Milk? Meat? A diaper?

Warning: This post is kinda gross. You might not want to read this if you gross-out easily.

So, I've known for quite some time that ASU doesn't have the smartest students. My first hint: peer editing in English 102. One of my classmates, bless his heart, introduced his paper arguing for euthanasia with, "There are plenty of retarded of laws." It was then that I realized that my school will accept anyone with an income.

Another tell-tale sign that ASU kids aren't the brightest tools in the crayon box: toilets. I don't often go into the women's restrooms, so I can't say how they do, but I know that ASU men do not know how to properly use a toilet. When I lived on campus, a constant ritual would be to entire a bathroom stall with 2 paper towels, one wet, one dry. I had to do this to ensure that I wasn't sitting on the "present" left by the last person. I wanted to post a fake syllabus for the fake class, Not Pissing on the Toilet Seat 101. Week 1, lift seat. Week 2, aim. Week 3, final.

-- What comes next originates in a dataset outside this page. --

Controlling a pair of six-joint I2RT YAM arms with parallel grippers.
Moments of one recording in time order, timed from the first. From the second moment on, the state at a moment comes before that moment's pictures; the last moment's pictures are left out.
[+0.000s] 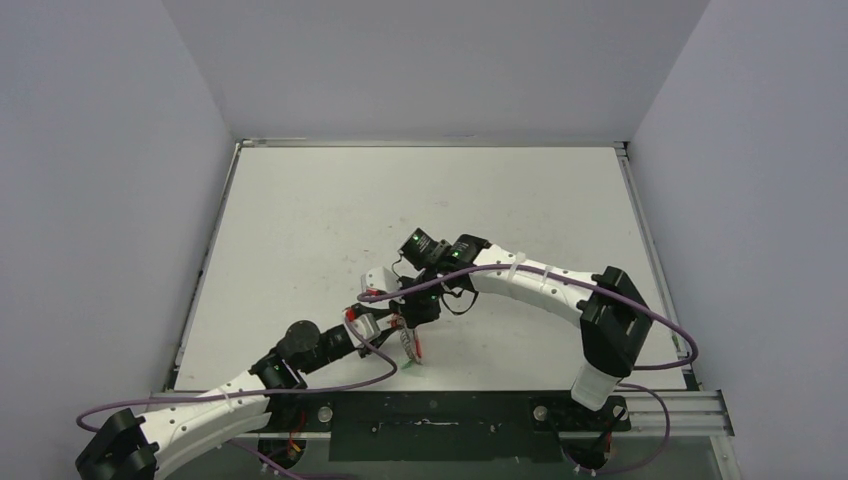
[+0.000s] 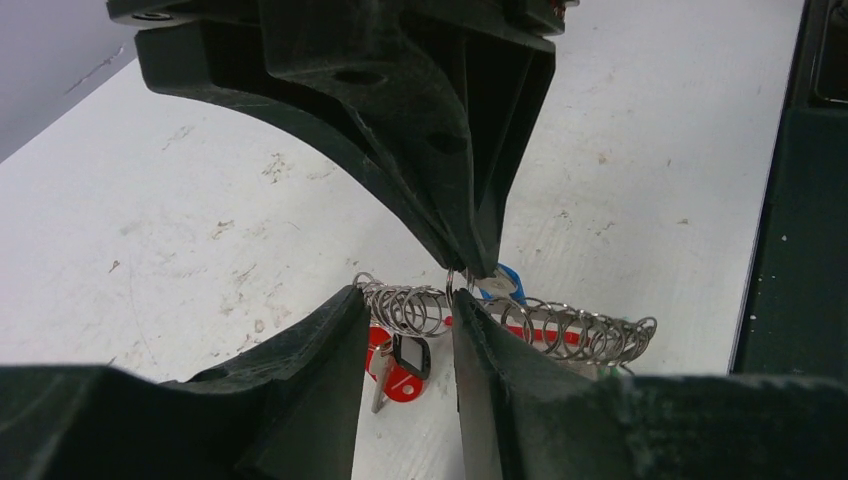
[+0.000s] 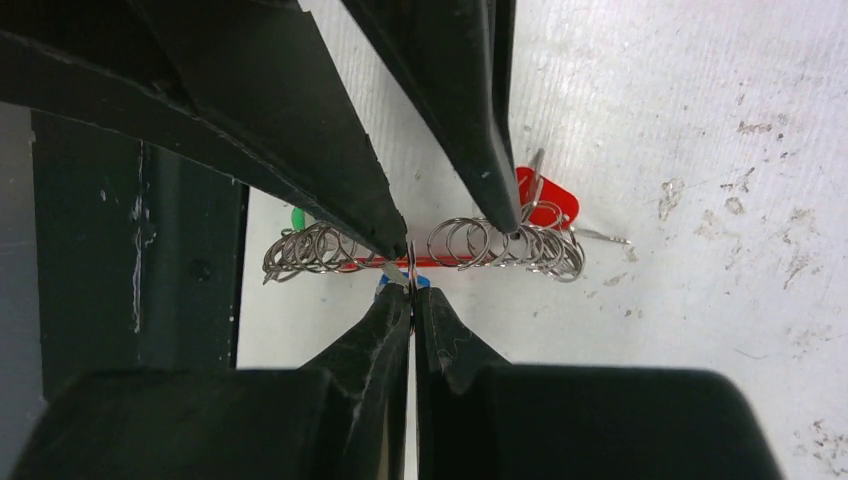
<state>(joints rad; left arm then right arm) -0.88 0.60 0.02 0.53 0.17 0.19 0.96 1.70 1.30 -0.72 -0.54 -0.61</state>
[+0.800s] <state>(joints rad) -0.88 0.78 0.02 0.62 0.28 0.20 1.02 1.78 1.43 -0.91 -0.45 -0.64</state>
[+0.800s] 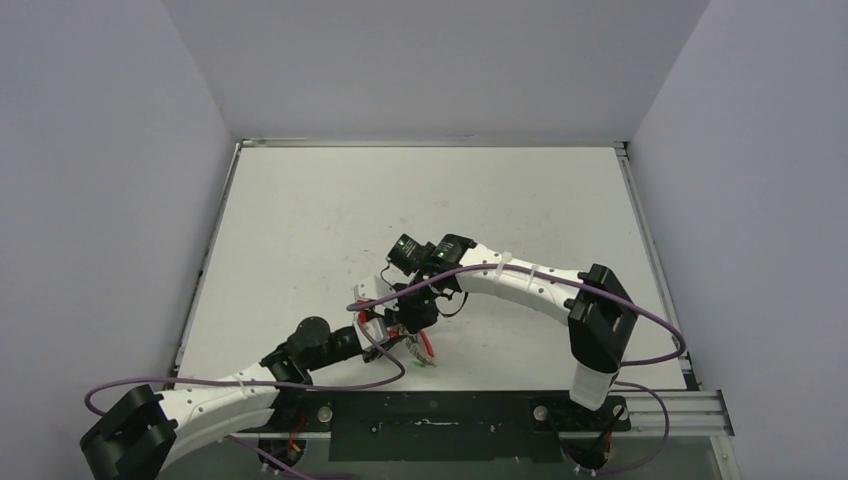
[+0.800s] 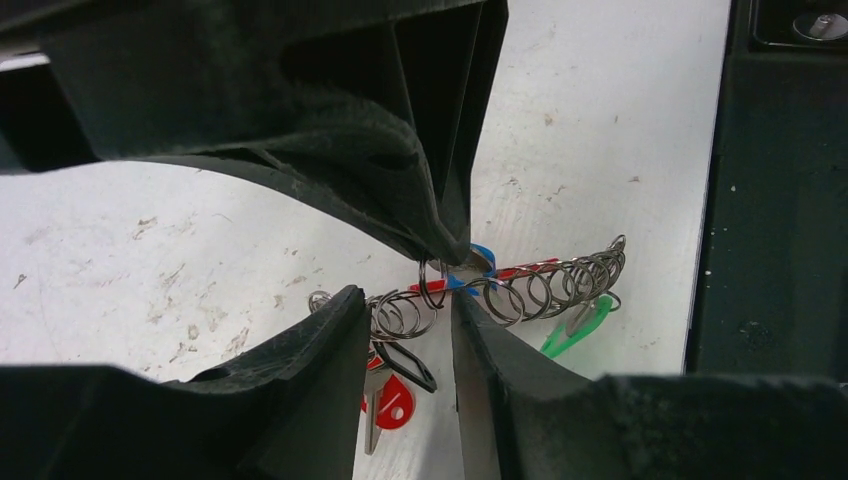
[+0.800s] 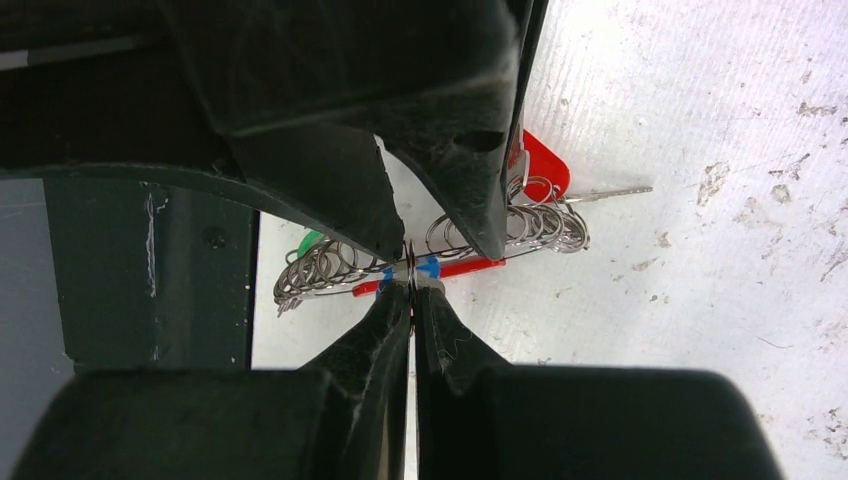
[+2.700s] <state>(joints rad) -0.88 0.66 0.01 0.66 0.32 0.19 0.86 1.54 1.04 -0.43 -0.79 -0.62</state>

And it's not just in the dorms. I just moved from the Computing Commons to Hayden Library, because I had to use the restroom and, lo and behold,... well, I'm sure you can guess why.

I don't understand how people who graduated from high school don't know how to use the bathroom properly. If you've been out of diapers for at least 15 years, you'd think you'd learn some things.

I thought about drawing some spiritual analogy to Christians forgetting the basics of Christianity. And, while it seems I just did, I'm not going to go any farther than putting a link to the verse. Although, if the author of Hebrews had used a diaper-toilet illustration instead of a milk-meat illustration, I think it would have worked out fine.

2 comments:

Randall said...

"week 3 : final"

How do you grade that, do you watch?

Unknown said...

Judge based on the cleanliness of the seat. For a perfect grade, the toilet seat would be up, because men don't have to put it down. There's leniency for splashage, because Professor P. N. Toilet understands that it happens.